Children’s Safe Harbor share tips for preventing child sexual abuse
While it may be an uncomfortable topic, taking steps to prevent child sexual abuse is an important part of protecting children. Victoria J. Constance, MSPH, Ph.D., Executive Director of Children’s Safe Harbor, shares these tips:
- Know that sexual abuse is more common than people think. Approximately 1 in 10 children will be sexually abused by the time they turn 18. It can happen to both boys and girls of all ages, races, ethnicities, and family backgrounds.
- Sexual abuse is usually committed by someone that the child knows and trusts -- often family members or close family friends.
- Teach your child the correct names for body parts which parts are “private” and that other people should not touch or see. People who abuse children often ask them to keep secrets; teach your child that they should never keep secrets from their parents/caregivers.

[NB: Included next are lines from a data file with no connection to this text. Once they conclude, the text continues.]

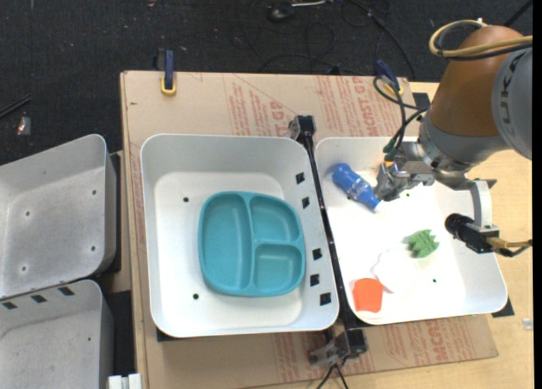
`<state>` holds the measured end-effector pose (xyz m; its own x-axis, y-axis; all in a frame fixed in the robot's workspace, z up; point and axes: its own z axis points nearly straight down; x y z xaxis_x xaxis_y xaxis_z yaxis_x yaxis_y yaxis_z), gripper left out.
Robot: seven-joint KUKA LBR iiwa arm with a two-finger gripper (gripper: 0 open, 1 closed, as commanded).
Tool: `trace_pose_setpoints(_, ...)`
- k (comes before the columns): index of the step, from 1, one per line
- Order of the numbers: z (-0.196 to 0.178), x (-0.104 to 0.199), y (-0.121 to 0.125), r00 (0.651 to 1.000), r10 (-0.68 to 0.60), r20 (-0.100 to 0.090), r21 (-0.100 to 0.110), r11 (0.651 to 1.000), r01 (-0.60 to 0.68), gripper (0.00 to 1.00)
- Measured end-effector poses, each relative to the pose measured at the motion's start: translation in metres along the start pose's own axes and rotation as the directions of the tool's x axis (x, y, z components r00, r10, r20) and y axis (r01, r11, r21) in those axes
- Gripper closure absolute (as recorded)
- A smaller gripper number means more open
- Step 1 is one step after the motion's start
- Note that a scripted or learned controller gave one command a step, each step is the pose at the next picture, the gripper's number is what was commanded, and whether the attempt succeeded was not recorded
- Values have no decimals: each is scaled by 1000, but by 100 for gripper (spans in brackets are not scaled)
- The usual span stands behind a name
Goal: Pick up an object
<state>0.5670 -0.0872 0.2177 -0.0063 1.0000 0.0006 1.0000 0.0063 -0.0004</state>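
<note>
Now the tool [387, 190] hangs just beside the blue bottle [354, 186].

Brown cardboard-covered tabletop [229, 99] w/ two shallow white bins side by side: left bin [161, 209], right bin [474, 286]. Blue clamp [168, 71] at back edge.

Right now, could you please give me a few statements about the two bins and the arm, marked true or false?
1. The teal divided tray lies in the left bin. True.
2. The blue object lies in the left bin. False: it lies in the right bin, next to the tool.
3. The green object and the orange object share the right bin. True.
4. The tool hangs over the teal tray. False: it is over the right bin's upper part.
</note>
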Motion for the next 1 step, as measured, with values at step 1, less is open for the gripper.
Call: trace_pose_setpoints(1,6,60,10,1000,-3,-1,-1,1000,3,100)
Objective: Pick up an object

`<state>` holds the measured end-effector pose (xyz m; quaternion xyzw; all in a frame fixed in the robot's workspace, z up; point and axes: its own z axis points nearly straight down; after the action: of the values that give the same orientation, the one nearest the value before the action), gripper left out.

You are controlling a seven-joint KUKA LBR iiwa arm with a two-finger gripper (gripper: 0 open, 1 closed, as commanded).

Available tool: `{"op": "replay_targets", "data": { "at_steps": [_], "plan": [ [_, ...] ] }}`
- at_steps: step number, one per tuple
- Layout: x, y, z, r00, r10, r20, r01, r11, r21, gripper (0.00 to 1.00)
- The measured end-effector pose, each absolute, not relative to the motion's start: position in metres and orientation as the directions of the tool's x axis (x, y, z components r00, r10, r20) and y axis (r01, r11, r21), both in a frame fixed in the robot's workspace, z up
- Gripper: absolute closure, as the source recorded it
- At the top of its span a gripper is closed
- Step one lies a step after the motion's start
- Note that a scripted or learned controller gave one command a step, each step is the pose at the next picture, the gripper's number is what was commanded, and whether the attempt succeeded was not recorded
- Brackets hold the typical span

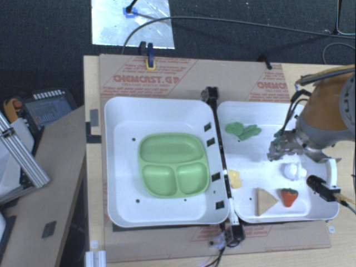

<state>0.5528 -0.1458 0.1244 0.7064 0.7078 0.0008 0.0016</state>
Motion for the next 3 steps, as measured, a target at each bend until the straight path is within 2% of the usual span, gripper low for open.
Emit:
{"op": "replay_targets", "data": {
  "at_steps": [2,3],
  "plan": [
    [0.566,-0.154,0.216,-0.003,1.000,-0.002,1.000,0.003,0.007,1.00],
    [0.567,-0.154,0.241,-0.004,1.000,-0.002,1.000,0.004,0.006,1.00]
  ]
}}
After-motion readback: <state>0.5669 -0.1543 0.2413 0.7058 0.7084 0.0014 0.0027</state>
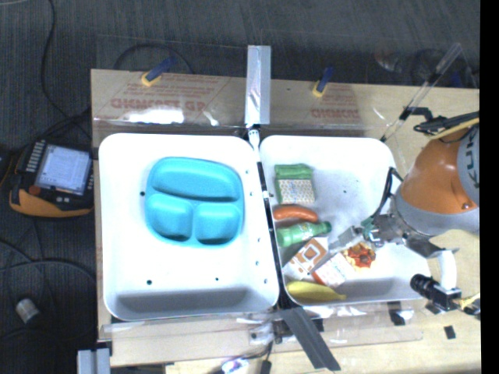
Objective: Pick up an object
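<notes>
The arm enters from the right of the frame, its orange band at the right edge, and its wrist dips into the right bin (327,150). The pincer (373,232) sits low at the centre right of that bin, among small items; whether it is spread or pressed together I cannot tell, since the wrist and clutter hide its tips.

Just below and left of it, touching or nearly so, lies a small red-and-orange packet (360,254), the nearest candidate for the pick. Further left, along the bin's left wall, are a green-and-white packet (295,183) at the top, an orange-red carrot-like piece (294,213) beneath it, then a green bottle (301,233) lying on its side with its long axis roughly left to right and its neck pointing towards the pincer. Below these are an orange-and-white carton (312,261) lying slantwise and a yellow banana-like piece (314,291) against the lower wall.

The left bin (125,279) holds a blue divided tray (194,200), well apart from the arm.

Nothing can be seen lifted yet. I judge that the red packet, lying just down-left of the pincer, needs only a short move; the bottle would call for a reach leftward across its long axis.
</notes>
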`<state>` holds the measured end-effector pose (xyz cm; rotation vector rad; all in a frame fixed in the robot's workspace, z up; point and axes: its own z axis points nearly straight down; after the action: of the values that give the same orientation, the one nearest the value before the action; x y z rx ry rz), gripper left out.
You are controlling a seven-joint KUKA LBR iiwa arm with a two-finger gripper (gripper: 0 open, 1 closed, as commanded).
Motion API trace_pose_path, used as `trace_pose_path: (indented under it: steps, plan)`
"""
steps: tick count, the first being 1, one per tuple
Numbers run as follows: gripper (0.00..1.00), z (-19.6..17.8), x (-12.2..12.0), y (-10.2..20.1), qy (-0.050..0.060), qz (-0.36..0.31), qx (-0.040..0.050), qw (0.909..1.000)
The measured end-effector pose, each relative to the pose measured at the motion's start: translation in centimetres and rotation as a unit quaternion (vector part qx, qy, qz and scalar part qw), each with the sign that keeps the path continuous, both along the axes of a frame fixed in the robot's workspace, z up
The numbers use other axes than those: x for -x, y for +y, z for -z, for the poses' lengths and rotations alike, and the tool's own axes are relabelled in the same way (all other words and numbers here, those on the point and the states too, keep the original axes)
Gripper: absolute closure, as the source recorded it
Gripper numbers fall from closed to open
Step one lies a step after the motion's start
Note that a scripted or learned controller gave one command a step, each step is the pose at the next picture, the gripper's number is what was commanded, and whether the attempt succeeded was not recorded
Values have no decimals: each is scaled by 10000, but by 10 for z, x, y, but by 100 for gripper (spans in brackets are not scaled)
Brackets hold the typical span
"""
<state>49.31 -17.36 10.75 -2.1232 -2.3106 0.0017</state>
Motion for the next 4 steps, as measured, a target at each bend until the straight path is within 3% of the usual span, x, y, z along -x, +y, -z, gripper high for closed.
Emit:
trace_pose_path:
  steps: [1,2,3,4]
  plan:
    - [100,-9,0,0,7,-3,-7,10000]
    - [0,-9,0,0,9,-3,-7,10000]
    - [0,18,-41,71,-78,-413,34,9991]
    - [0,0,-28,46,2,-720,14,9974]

- Most sexual abuse occurs when a child is alone with an adult or older child. Consider minimizing these situations. Choose group activities or activities in public places when possible. Drop in unannounced when other people are caring for your child.

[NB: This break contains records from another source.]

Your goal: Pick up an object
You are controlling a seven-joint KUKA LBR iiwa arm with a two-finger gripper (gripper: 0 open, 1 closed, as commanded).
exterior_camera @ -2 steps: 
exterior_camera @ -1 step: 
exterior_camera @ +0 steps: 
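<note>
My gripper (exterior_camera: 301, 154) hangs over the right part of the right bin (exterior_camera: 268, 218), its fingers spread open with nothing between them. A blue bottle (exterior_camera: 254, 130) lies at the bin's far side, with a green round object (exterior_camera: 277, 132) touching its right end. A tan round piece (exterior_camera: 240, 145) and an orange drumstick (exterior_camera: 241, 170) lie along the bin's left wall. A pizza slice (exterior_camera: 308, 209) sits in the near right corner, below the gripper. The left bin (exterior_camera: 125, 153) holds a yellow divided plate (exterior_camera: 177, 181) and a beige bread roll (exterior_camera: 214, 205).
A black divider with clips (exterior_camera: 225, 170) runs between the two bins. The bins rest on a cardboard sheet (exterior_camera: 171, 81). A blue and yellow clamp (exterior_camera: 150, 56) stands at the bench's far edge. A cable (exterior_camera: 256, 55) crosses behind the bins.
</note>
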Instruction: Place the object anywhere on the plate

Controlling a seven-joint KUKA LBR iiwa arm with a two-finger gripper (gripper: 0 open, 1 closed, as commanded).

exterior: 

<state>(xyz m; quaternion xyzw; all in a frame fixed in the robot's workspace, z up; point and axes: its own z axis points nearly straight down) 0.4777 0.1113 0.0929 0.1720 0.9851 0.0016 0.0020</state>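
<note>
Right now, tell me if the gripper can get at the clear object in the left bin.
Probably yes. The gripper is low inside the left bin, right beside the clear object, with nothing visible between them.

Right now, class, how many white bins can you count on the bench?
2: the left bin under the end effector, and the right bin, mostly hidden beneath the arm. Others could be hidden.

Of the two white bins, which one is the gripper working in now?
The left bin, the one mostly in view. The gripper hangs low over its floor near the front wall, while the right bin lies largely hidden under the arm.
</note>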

- Teach your child about online predators. Instruct them not to give out personal information or exchange photos. Teach your child that they should never take photos of their private parts. Monitor your child's Internet use and apply parental controls.
- If a child discloses that abuse has occurred, listen in a calm and supportive way. Always report the abuse. If you suspect a child is in immediate danger, call 911 or Children’s Safe Harbor at 936.756.4644.
Children’s Safe Harbor’s mission is to protect and enhance the life of every child who has the courage to battle sexual or severe physical abuse. In 2019, there were 2,615 courageous children who came forward to discuss their experiences with childhood trauma and abuse.